If $$x_1, x_2, \ldots, x_n$$ and $$\frac{1}{h_1}, \frac{1}{h_2}, \ldots, \frac{1}{h_n}$$ are two A.P.s such that $$x_3 = h_2 = 8$$ and $$x_8 = h_7 = 20$$, then $$x_5 \cdot h_{10}$$ equals:

We have two arithmetic progressions. The first one is $$x_1,\,x_2,\,\ldots,x_n$$ and the second one is $$\dfrac1{h_1},\,\dfrac1{h_2},\,\ldots,\,\dfrac1{h_n}.$$ The given numerical data are $$x_3=h_2=8$$ and $$x_8=h_7=20.$$ Our aim is to find the product $$x_5\cdot h_{10}.$$

For any A.P. the general term is governed by the well-known relation

$$T_k=T_1+(k-1)d,$$

where $$T_1$$ is the first term and $$d$$ is the common difference. We apply this relation separately to the two progressions.
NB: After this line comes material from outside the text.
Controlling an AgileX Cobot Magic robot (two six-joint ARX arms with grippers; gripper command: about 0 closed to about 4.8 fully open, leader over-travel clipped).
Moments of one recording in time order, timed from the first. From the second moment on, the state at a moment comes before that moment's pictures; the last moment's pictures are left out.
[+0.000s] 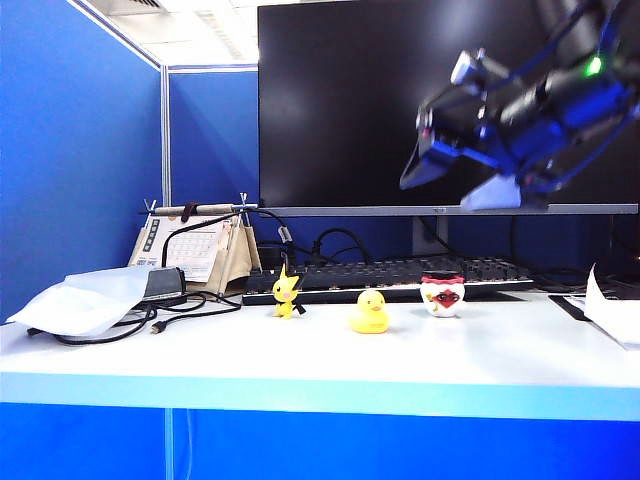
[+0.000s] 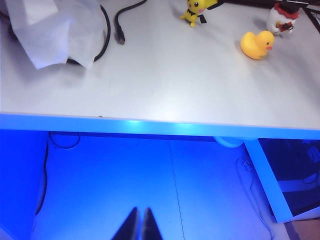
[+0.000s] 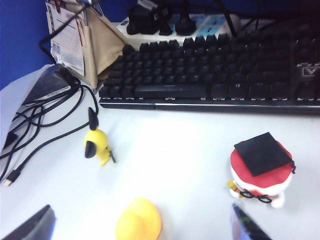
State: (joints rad) left arm -0.75 0.01 0.10 -0.52 -0.34 -0.42; right arm 0.31 1.56 0.79 0.47 -0.21 0.23
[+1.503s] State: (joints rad) left arm -0.75 0.01 0.10 -0.52 -0.34 -0.42; right arm 0.25 1.97 1.04 0.49 -0.05 0.10
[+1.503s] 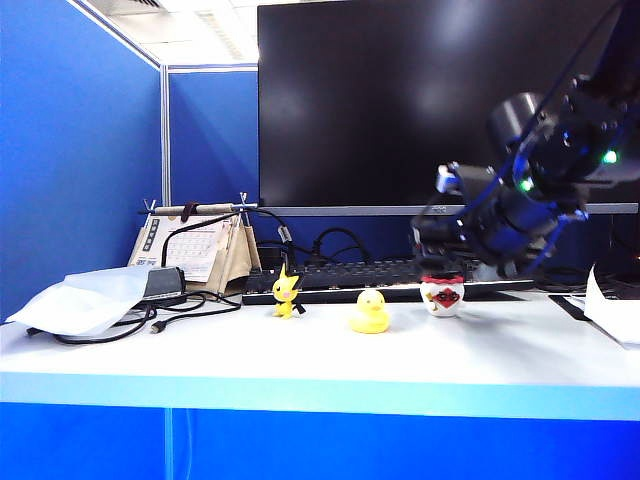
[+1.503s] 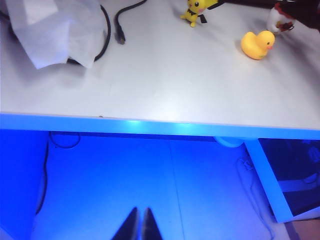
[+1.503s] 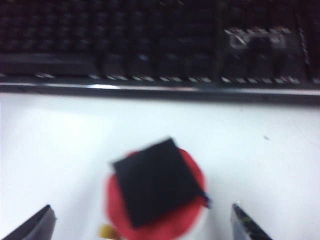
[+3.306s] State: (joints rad) left arm -0.75 0.01 0.10 -0.52 -0.34 -0.42; right arm 0.24 2.16 1.21 0.46 -0.05 0.13
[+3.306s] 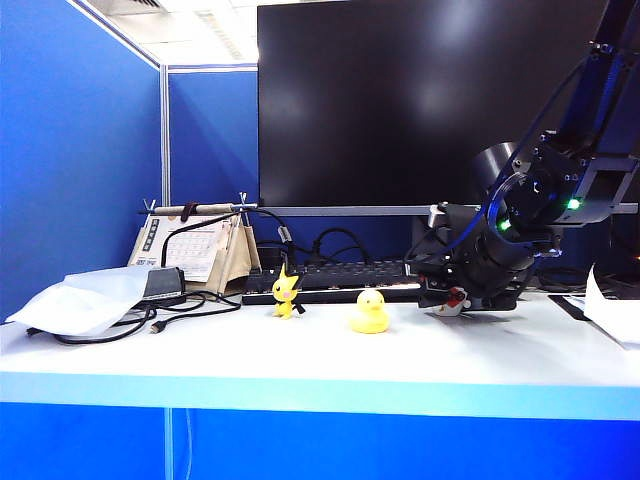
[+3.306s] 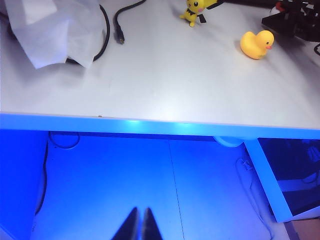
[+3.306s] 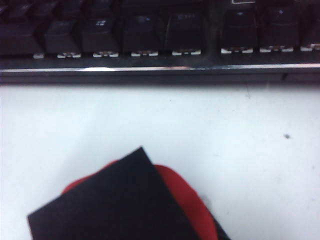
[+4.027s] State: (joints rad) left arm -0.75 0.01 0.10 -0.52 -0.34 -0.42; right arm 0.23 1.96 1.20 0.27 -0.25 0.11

First progression — the $$x_k$$ sequence. Let us denote $$x_1=a$$ and its common difference by $$d.$$ Then

$$x_k=a+(k-1)d.$$

Using the given values, we substitute $$k=3$$ and $$k=8$$ one by one:

$$x_3=a+2d=8\qquad\text{(1)}$$

$$x_8=a+7d=20\qquad\text{(2)}$$

We subtract equation (1) from equation (2):

$$\bigl(a+7d\bigr)-\bigl(a+2d\bigr)=20-8\;\;\Longrightarrow\;\;5d=12,$$

hence

$$d=\frac{12}{5}=2.4.$$

Substituting $$d$$ back in equation (1) gives the first term $$a$$:

$$a+2\left(\frac{12}{5}\right)=8\;\;\Longrightarrow\;\;a=8-\frac{24}{5}=\frac{16}{5}=3.2.$$

Now we calculate $$x_5$$ by putting $$k=5$$ in the general term:

$$x_5=a+4d=\frac{16}{5}+4\left(\frac{12}{5}\right)=\frac{16}{5}+\frac{48}{5}=\frac{64}{5}=12.8.$$

Second progression — the reciprocals $$\dfrac1{h_k}$$. Let

$$\frac1{h_1}=b,$$

and let its common difference be $$e.$$ Then

$$\frac1{h_k}=b+(k-1)e.$$

The values of $$h_2$$ and $$h_7$$ are supplied, so their reciprocals are known:

$$\frac1{h_2}=\frac18,\qquad\frac1{h_7}=\frac1{20}.$$

Writing these in the general form gives two linear equations:

$$b+e=\frac18\qquad\text{(3)}$$

$$b+6e=\frac1{20}\qquad\text{(4)}$$

Subtract equation (3) from equation (4):

$$(b+6e)-(b+e)=\frac1{20}-\frac18\;\;\Longrightarrow\;\;5e=\frac1{20}-\frac18.$$

The numerical difference on the right side is

$$\frac1{20}-\frac18=\frac{1}{20}-\frac{5}{40}=\frac{2}{40}-\frac{5}{40}=-\frac{3}{40},$$

so

$$5e=-\frac{3}{40}\;\;\Longrightarrow\;\;e=-\frac{3}{200}.$$

Now we determine $$b$$ from equation (3):

$$b=\frac18-e=\frac18+\frac{3}{200}=\frac{25}{200}+\frac{3}{200}=\frac{28}{200}=\frac7{50}.$$

Next we find $$h_{10}$$. First we write its reciprocal:

$$\frac1{h_{10}}=b+9e=\frac7{50}+9\left(-\frac{3}{200}\right)=\frac7{50}-\frac{27}{200}.$$

Converting $$\dfrac7{50}$$ to the denominator $$200$$ gives $$\dfrac{28}{200}$$, hence

$$\frac1{h_{10}}=\frac{28}{200}-\frac{27}{200}=\frac1{200},$$

so

$$h_{10}=200.$$

Finally, the desired product.

$$x_5\cdot h_{10}=\left(\frac{64}{5}\right)\times200=64\times40=2560.$$

Hence, the correct answer is Option A.